In the hospital I was given a box that I filled with my Declan treasures. I brought it to church with me because we are going to help put those boxes together with the women that created these wonderful boxes so I brought it to show. I had gently placed the beloved box into my bag and carefully stowed it beside me on the pew. My sweet Emmy unknowingly tossed her sippy into the bag and it spilled water all over the box. It was then I realized how precious that box really is to me. I almost burst into tears right there. I frantically tried to sop up the liquid with a spare diaper I had in my bag. I smudged one of the words on the lid of the box and I frustratedly snapped at Christian for not helping me. Unfairly I had demanded help when there was nothing he could really do.
I thought I had taken care of the spill but a little later I discovered the box had been sitting in a puddle. My eyes started to well up with tears and I pleaded with Christian for rescue. He went and retrieved paper towels and I finished cleaning up the water. I gently placed the box back into my bag. I uttered an apology to Christian and I spent the rest of the meeting wrestling with guilt for losing it over a box. I know what it represents, but it isn't as if Declan is inside the box - though sometimes I feel like it is my connection to his little life.
After I calmed down Emmy wrapped her arms around me and started to play with my hair. She sweetly told me comforting words and it actually did make me feel better. The men in our church all got up and sang. It was quite a sight to have them all in front of us. Both my kids were captivated listening to the song. The power of voices was amazing and I seriously almost started to cry. I know I sound sappy, but I enjoyed hearing the male voices ring out to their wives and children in the audience.

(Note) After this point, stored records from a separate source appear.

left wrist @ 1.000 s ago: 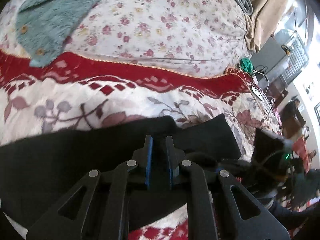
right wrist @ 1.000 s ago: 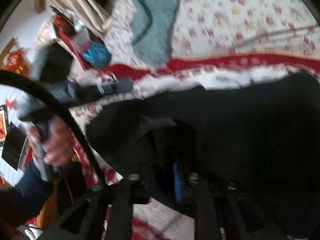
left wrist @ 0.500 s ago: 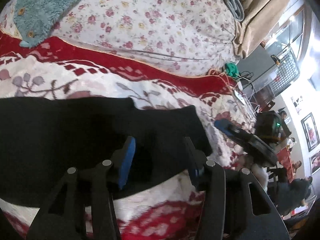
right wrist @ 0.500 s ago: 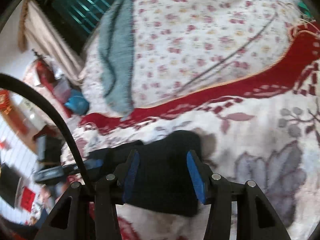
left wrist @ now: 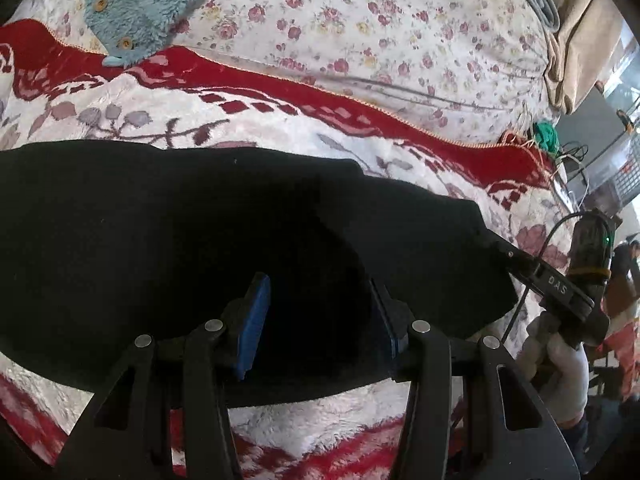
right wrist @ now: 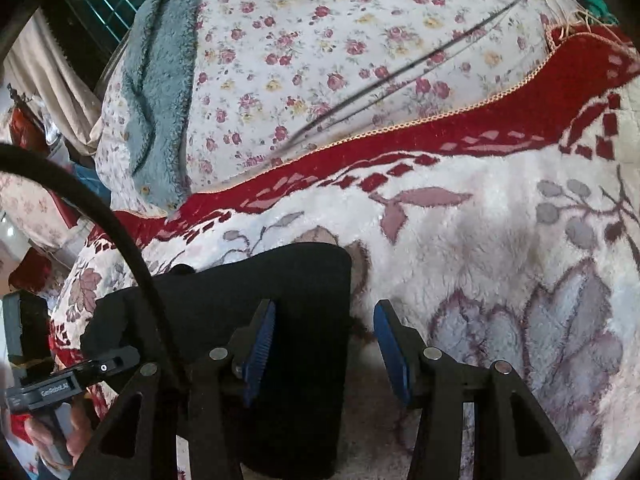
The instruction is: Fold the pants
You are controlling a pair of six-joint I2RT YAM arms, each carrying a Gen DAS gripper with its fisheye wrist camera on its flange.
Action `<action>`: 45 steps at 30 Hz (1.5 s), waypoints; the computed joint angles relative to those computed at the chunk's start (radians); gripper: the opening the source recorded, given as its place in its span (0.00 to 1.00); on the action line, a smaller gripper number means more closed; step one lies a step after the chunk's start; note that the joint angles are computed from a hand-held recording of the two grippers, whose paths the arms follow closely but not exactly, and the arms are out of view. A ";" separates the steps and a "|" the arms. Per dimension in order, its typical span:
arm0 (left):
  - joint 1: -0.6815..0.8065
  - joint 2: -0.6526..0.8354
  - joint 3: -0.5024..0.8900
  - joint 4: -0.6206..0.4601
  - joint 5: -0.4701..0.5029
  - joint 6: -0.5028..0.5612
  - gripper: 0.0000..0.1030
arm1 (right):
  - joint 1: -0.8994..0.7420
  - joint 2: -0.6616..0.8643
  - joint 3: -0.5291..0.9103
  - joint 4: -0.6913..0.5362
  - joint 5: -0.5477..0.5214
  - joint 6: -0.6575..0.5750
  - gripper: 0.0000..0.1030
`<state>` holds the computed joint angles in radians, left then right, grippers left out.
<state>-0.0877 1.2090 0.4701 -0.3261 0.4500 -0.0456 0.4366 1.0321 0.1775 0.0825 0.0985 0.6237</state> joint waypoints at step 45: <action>0.889 -0.078 0.032 -0.360 0.155 0.430 0.48 | 0.462 0.710 0.634 0.189 -0.101 -0.154 0.50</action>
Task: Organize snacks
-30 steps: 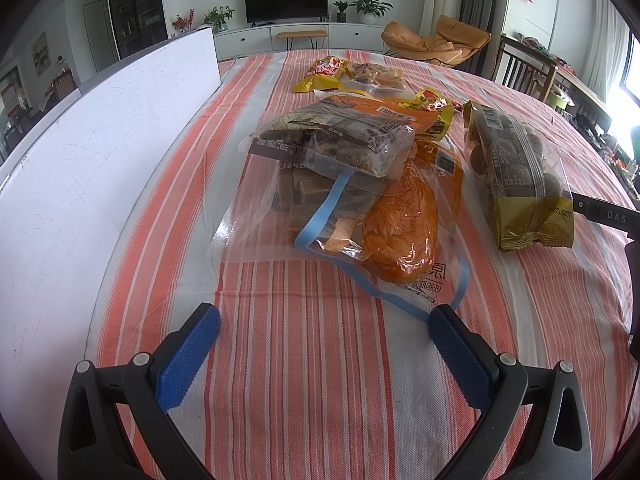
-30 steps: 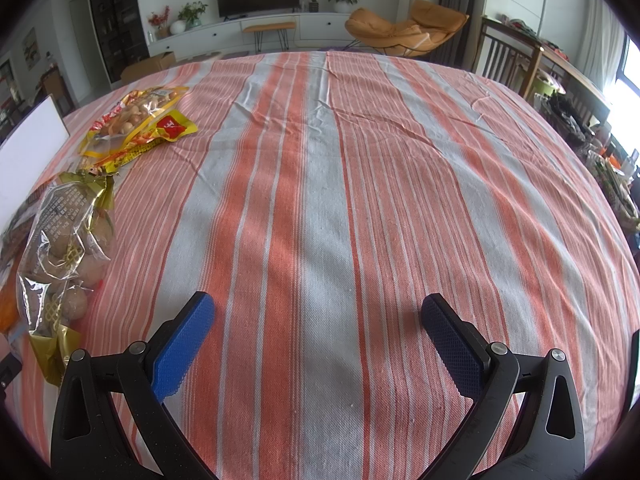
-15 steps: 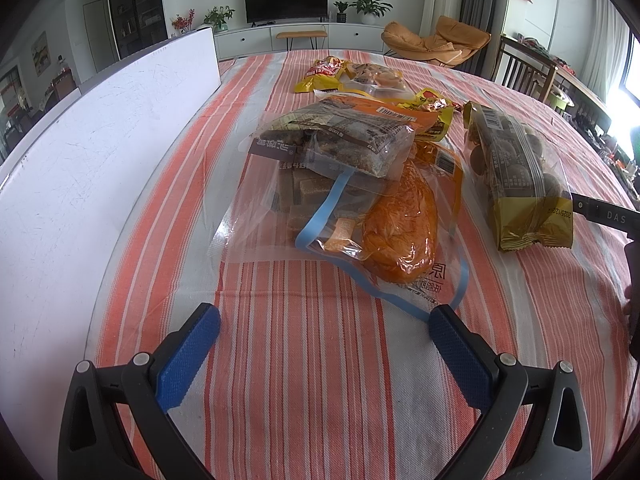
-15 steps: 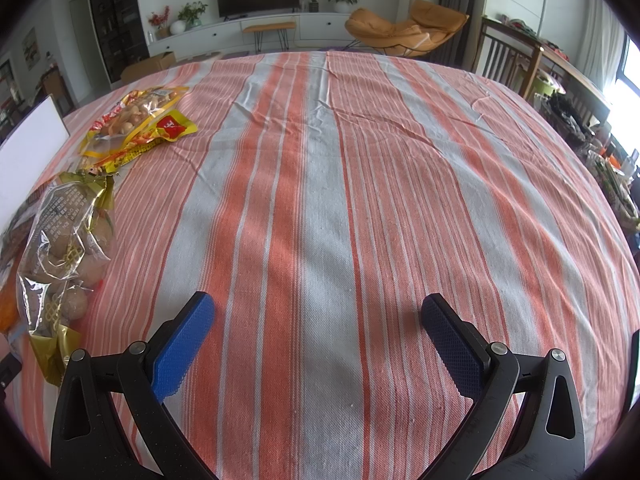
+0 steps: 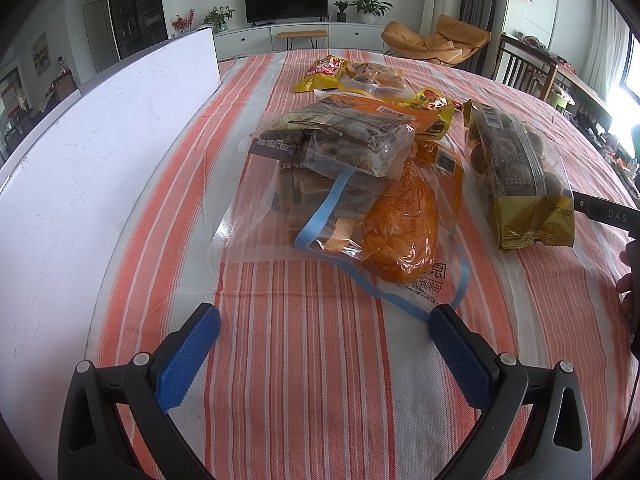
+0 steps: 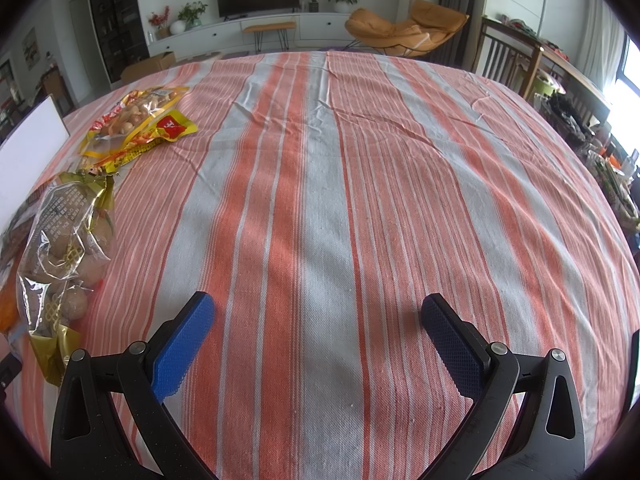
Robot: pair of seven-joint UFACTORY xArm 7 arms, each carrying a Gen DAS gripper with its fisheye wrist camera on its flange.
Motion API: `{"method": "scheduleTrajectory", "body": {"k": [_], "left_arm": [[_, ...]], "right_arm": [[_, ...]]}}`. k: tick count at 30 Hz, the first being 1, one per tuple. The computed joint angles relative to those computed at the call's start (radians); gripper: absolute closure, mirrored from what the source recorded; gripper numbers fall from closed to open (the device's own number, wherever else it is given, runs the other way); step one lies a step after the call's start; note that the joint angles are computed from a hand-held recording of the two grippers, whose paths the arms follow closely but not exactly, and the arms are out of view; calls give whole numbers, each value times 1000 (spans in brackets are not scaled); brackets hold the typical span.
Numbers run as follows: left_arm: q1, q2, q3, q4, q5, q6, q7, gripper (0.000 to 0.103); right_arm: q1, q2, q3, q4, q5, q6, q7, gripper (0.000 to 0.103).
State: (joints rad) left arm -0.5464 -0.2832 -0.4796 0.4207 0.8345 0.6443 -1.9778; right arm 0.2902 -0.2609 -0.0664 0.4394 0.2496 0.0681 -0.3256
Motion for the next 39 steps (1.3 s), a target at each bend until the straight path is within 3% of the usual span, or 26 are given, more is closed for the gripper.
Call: {"method": "scheduleTrajectory", "body": {"k": [8, 13, 16, 19, 23, 26, 27, 28, 32, 33, 37, 39], "left_arm": [[-5, -16, -7, -9, -3, 1, -24, 0], [-33, -215, -53, -119, -22, -72, -147, 0], [-47, -302, -32, -149, -94, -91, -66, 0], [18, -338, -18, -151, -89, -164, -1, 0], [78, -176, 70, -55, -124, -246, 258, 0], [117, -10, 40, 77, -135, -115, 425, 2], [117, 38, 38, 114, -140, -70, 464, 7], [108, 70, 43, 135, -143, -45, 489, 28], [43, 53, 44, 126, -141, -36, 465, 36], [19, 24, 46, 105, -176, -43, 467, 48], [-89, -133, 47, -32, -403, -109, 479, 44], [-121, -190, 33, -81, -477, -127, 487, 36]], "right_arm": [[-1, 0, 1, 0, -2, 1, 2, 0], [-2, -1, 2, 0, -3, 1, 3, 0], [1, -1, -2, -1, -1, 0, 0, 0], [1, -1, -2, -1, -1, 0, 0, 0], [1, -1, -2, -1, -1, 0, 0, 0], [-1, -2, 1, 0, -3, 2, 3, 0], [1, -1, -2, -1, -2, 1, 0, 0], [0, -1, -1, -1, -2, 1, 1, 0], [1, -1, -2, -1, -1, 1, 0, 0], [0, -1, 0, -1, -2, 1, 2, 0], [-3, -1, 3, -1, -4, 1, 5, 0], [2, 0, -3, 0, -1, 1, -1, 0]]}}
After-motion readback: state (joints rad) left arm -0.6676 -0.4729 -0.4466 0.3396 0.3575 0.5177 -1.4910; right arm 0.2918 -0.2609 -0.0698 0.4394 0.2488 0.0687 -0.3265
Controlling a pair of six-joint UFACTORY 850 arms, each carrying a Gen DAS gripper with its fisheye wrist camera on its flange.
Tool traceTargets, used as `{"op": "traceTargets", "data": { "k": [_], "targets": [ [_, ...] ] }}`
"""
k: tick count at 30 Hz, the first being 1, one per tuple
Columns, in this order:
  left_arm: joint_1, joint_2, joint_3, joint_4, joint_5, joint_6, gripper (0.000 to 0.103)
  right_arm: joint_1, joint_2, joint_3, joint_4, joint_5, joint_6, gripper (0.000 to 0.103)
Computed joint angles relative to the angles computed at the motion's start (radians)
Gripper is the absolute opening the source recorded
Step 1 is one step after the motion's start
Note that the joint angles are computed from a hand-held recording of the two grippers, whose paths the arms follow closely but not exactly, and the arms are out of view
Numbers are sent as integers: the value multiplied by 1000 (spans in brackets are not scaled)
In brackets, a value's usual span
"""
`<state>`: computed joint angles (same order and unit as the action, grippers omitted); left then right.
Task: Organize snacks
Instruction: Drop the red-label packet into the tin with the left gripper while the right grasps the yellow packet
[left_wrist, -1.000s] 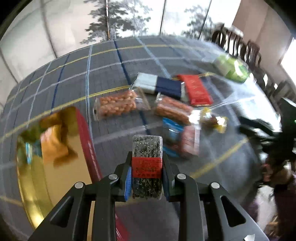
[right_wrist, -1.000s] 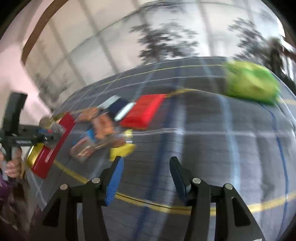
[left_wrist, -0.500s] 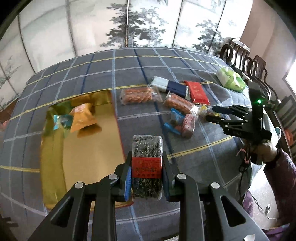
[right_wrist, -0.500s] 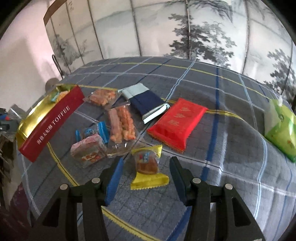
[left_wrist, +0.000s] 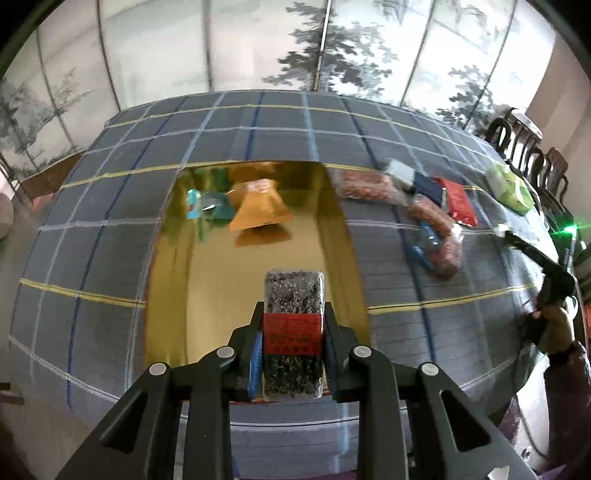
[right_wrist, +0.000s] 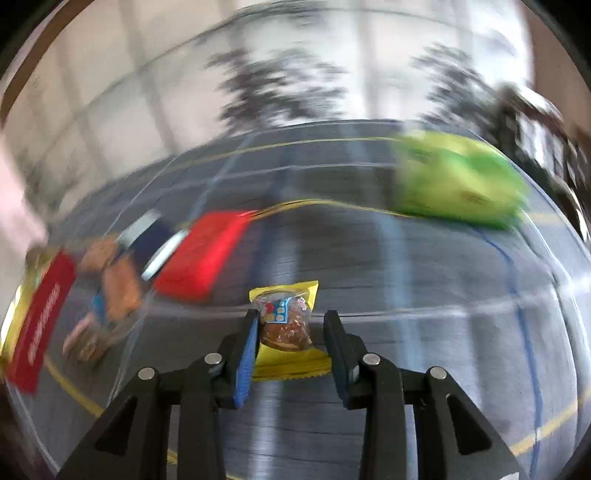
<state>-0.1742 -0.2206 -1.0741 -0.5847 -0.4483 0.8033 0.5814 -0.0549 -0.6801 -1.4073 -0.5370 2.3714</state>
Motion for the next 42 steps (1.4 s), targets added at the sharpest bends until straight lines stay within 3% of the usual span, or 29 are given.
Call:
{"op": "traceTargets", "data": {
  "k": [2, 6, 22, 38, 42],
  "targets": [
    [9, -10, -1, -6, 13, 4, 23, -4, 17, 17, 51, -35, -2, 35],
    [19, -38, -13, -13, 28, 15, 23, -29, 47, 49, 60, -27, 68, 35],
    [9, -159, -104, 89, 106, -2, 24, -33, 8, 15, 117, -43, 2, 35],
    [-3, -242, -194, 312, 136, -187, 24, -32, -5, 4, 137, -51, -23, 35],
    [-9, -243, -194, 356, 172, -221, 27, -32, -5, 4, 138, -52, -24, 35]
  ]
}}
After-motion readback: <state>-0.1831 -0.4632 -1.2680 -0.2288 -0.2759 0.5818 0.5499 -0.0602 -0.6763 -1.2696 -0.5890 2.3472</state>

There is not a them versus us (men vs women). I may be wrong, but sometimes I feel like we are competitive with the opposite sex. I'm not sure why that is. Why do we want to prove so badly we have value that we are willing to crush those around us in the process? The interesting thing is that one attribute does not depreciate another. I am working at not feeling threatened when I do not have an ability that Christian or someone else may possess.
It is just something I was thinking as the men sang today at church. I am grateful for the men in my life, but especially my adorable husband that teaches me each day through his quiet ways how I can better myself and draw closer to our Heavenly Father.